■ **TRY IT**:
Exactly as they appear below, repeat the lines from the one with "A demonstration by" through the one with "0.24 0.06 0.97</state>". Drop every picture.

[Excerpts from a dataset]
---

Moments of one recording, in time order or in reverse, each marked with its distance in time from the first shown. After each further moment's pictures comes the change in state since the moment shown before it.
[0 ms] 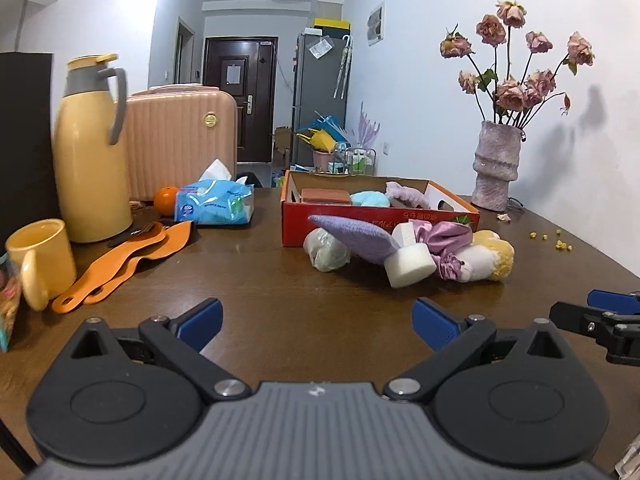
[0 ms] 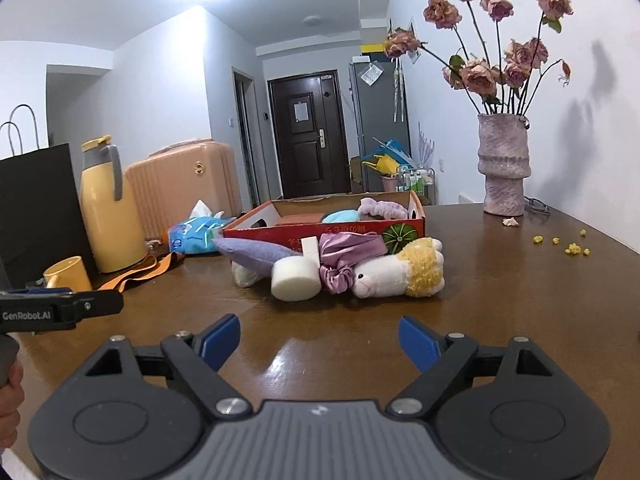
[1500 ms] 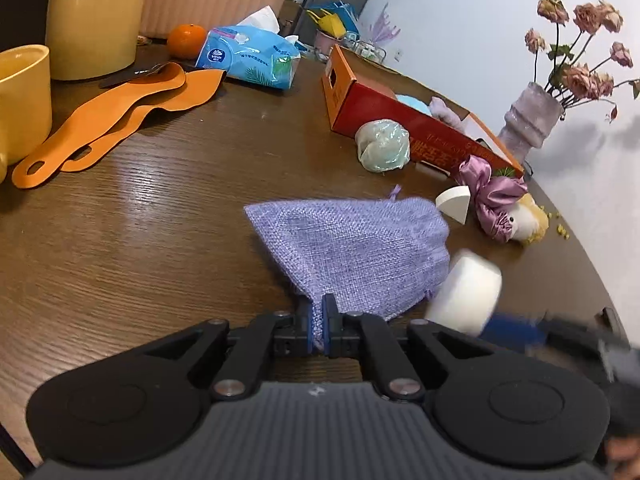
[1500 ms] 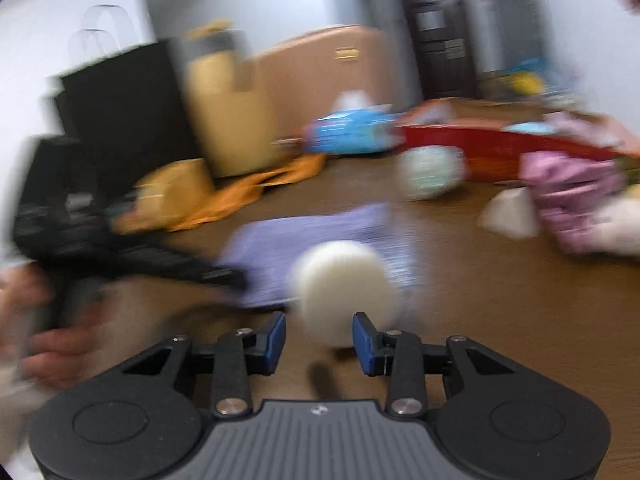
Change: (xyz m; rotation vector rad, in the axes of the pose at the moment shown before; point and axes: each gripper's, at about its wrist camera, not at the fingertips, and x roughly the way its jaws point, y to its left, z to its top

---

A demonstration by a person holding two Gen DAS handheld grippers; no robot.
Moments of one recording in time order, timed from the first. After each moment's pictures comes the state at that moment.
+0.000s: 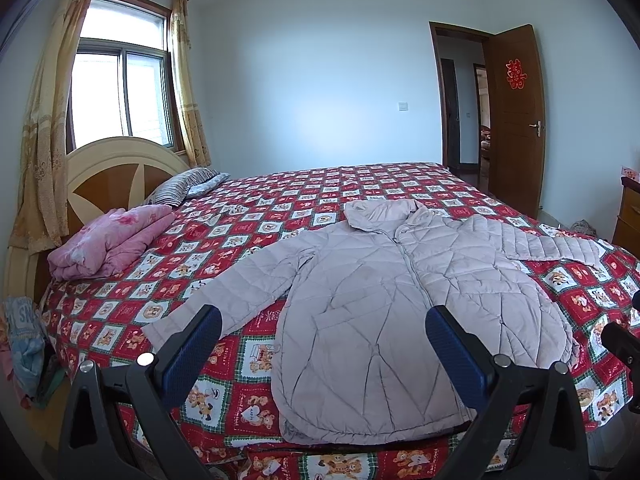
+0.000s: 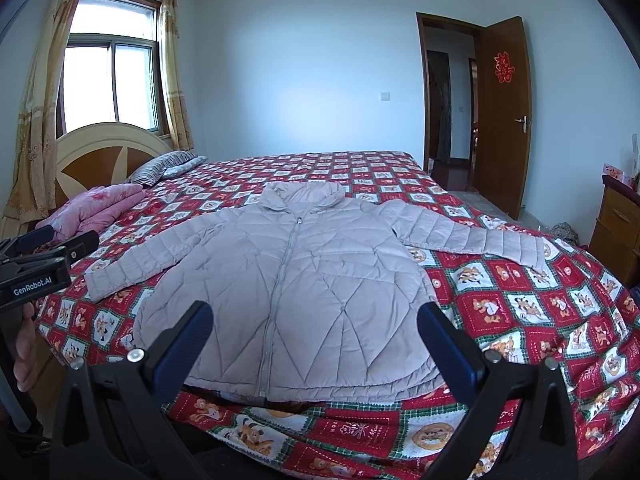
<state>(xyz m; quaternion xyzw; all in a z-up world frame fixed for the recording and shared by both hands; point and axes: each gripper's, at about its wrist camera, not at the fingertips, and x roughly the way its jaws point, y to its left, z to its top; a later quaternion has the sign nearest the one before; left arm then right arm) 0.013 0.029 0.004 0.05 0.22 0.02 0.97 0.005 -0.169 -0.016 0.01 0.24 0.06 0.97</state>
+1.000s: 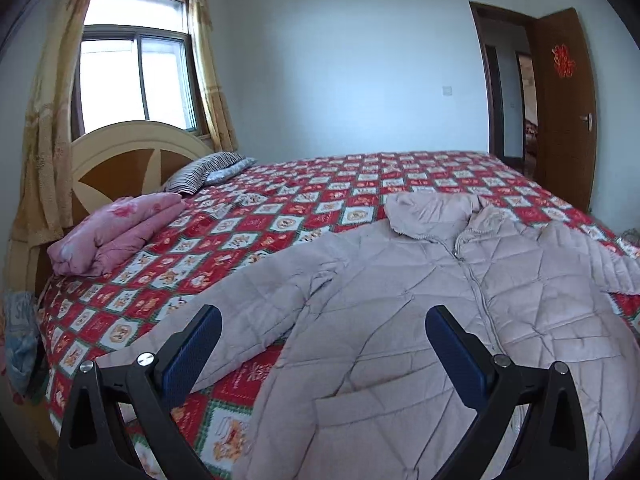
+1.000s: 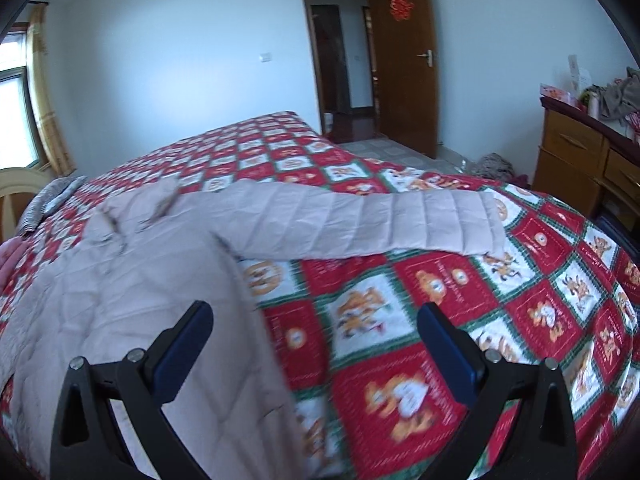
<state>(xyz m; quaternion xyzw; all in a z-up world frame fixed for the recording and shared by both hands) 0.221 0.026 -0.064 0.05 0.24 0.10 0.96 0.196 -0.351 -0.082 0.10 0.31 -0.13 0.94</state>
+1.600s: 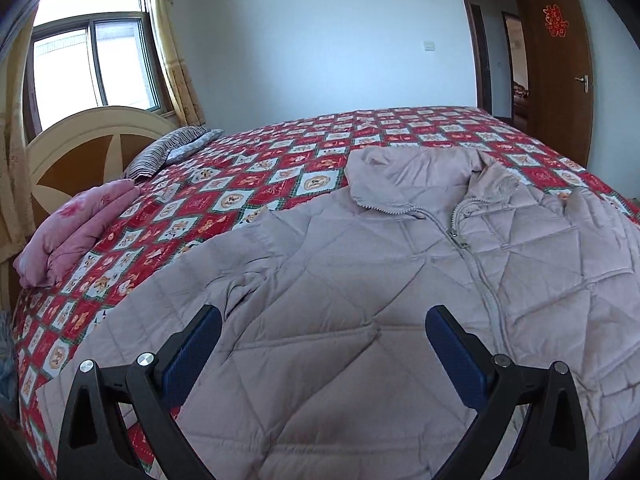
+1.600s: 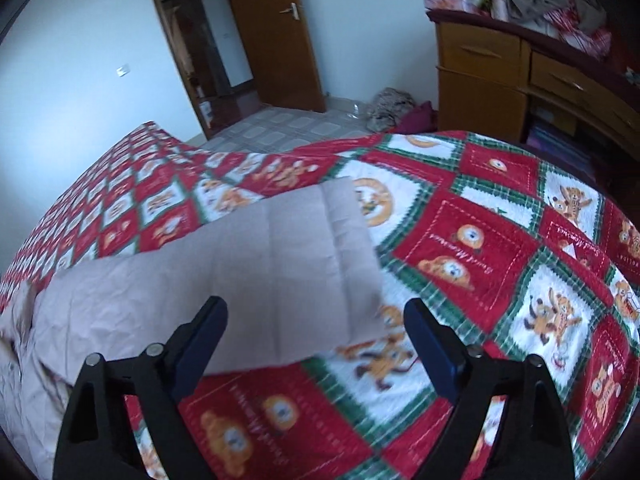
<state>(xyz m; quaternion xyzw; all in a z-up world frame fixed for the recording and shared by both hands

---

■ **ANSWER TO THE PROBLEM**:
A demonstration by a person holding two Gen DAS handheld grippers; no robot.
Moments of one recording in time order, timed from the first. After each moment's pictures comes the state at that moment.
+0.000s: 
+0.000s: 
<state>(xyz m; quaternion xyzw; all in a z-up world frame fixed for the recording and shared by both hands; point and axes: each gripper's, at about its wrist camera, not at the fingertips, and x roughly the way its jaws point, y to its left, z to its top; a later quaternion has the sign nearest the one before; left arm then right arm) 0.013 0.029 0.004 0.05 0.22 0.02 0.97 0.005 -0.169 -0.016 0.01 0.24 0.06 0.97</state>

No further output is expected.